● Task to complete: Everything in the listing below must be set down again exactly, apart from the pictures.

● Supplied information:
---+---
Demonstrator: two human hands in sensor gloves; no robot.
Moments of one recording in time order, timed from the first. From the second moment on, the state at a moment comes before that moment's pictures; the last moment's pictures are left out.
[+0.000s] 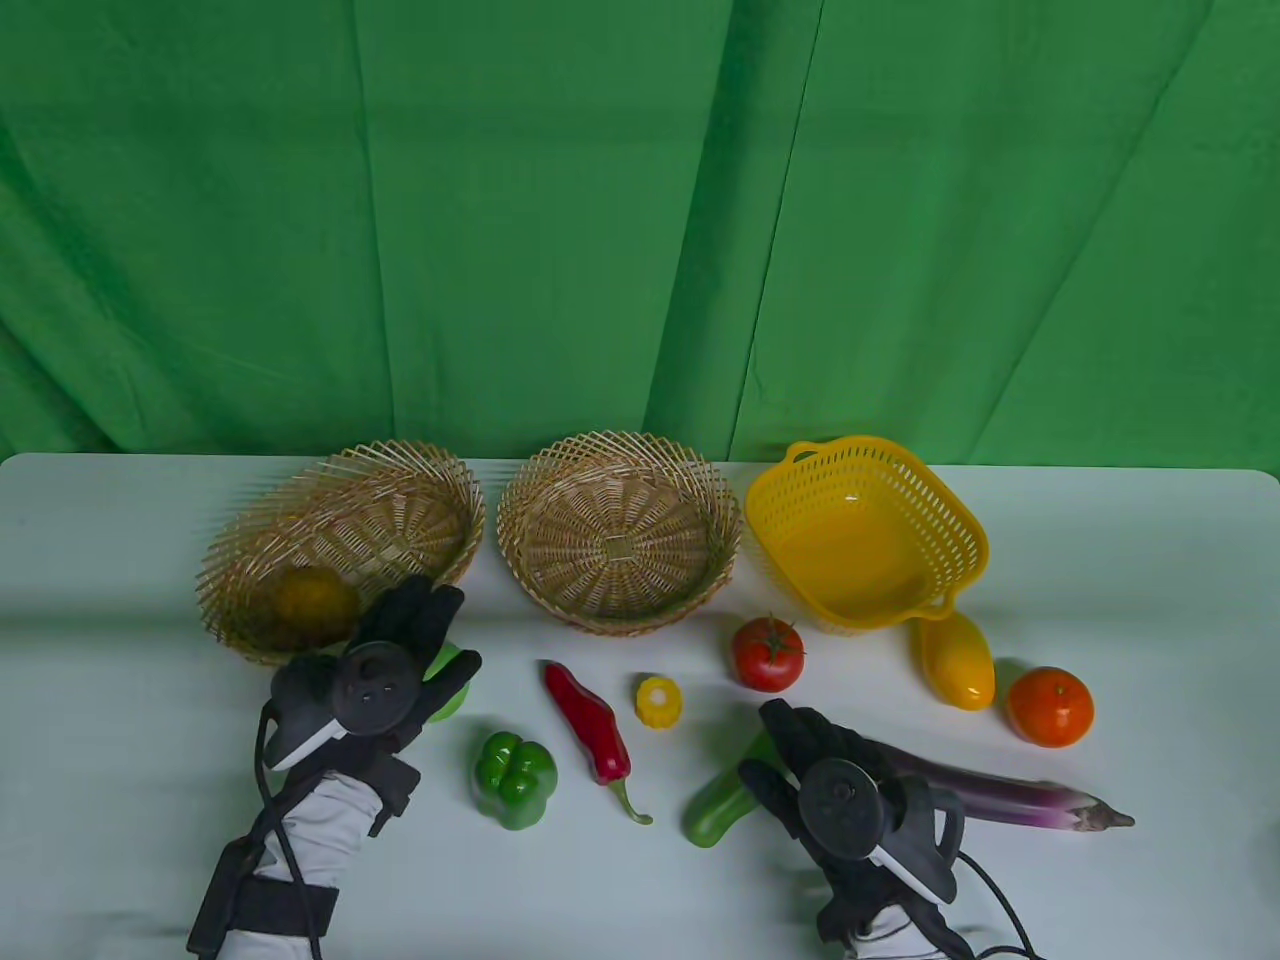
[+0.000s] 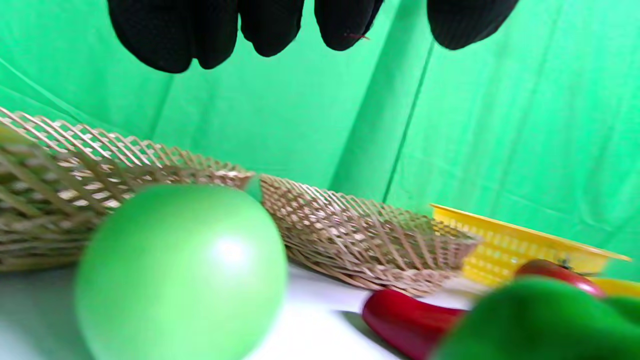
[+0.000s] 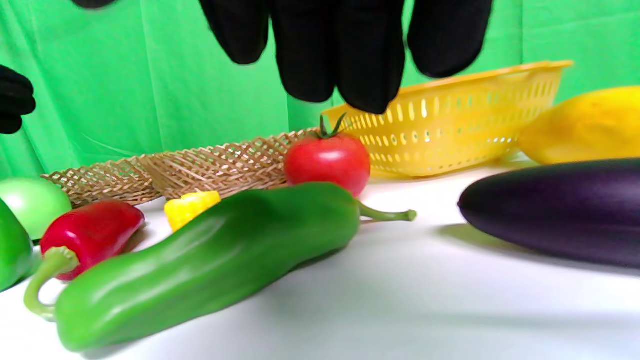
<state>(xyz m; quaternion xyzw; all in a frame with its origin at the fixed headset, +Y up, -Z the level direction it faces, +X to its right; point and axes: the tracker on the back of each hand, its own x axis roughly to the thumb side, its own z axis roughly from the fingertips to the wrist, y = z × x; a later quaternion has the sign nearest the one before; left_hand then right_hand) -0.231 -0.697 -0.334 0.05 -0.14 0.14 0.98 0.168 -0.711 -0.271 0.10 -0.04 0.99 0.11</state>
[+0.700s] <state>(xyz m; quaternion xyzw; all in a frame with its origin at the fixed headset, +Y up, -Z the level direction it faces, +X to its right) -0.177 -0.763 -0.302 -0.08 -0.26 0.13 0.95 0.166 -0.712 -0.269 0.10 -0.03 0.99 0.10</state>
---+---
● Task solution:
Demonstrator: two human hands in sensor gloves; no robot.
Moments of one recording in time order, timed from the first. From the second moment on, the state at a moment comes before that moment's pictures; the last moment's pictures are left out.
[+0.000s] 
[+0.000s] 
[+0.000s] 
<state>(xyz m; quaternion xyzw; all in a frame with its origin at the fixed headset, +Y up, -Z the level direction it faces, +X to its right; point and axes: the tracker on the back of each hand, its own x axis roughly to the thumb side, its own z axis roughly from the fingertips to the wrist, y = z × x; a later quaternion has the sign nearest the one before; left_hand then right_hand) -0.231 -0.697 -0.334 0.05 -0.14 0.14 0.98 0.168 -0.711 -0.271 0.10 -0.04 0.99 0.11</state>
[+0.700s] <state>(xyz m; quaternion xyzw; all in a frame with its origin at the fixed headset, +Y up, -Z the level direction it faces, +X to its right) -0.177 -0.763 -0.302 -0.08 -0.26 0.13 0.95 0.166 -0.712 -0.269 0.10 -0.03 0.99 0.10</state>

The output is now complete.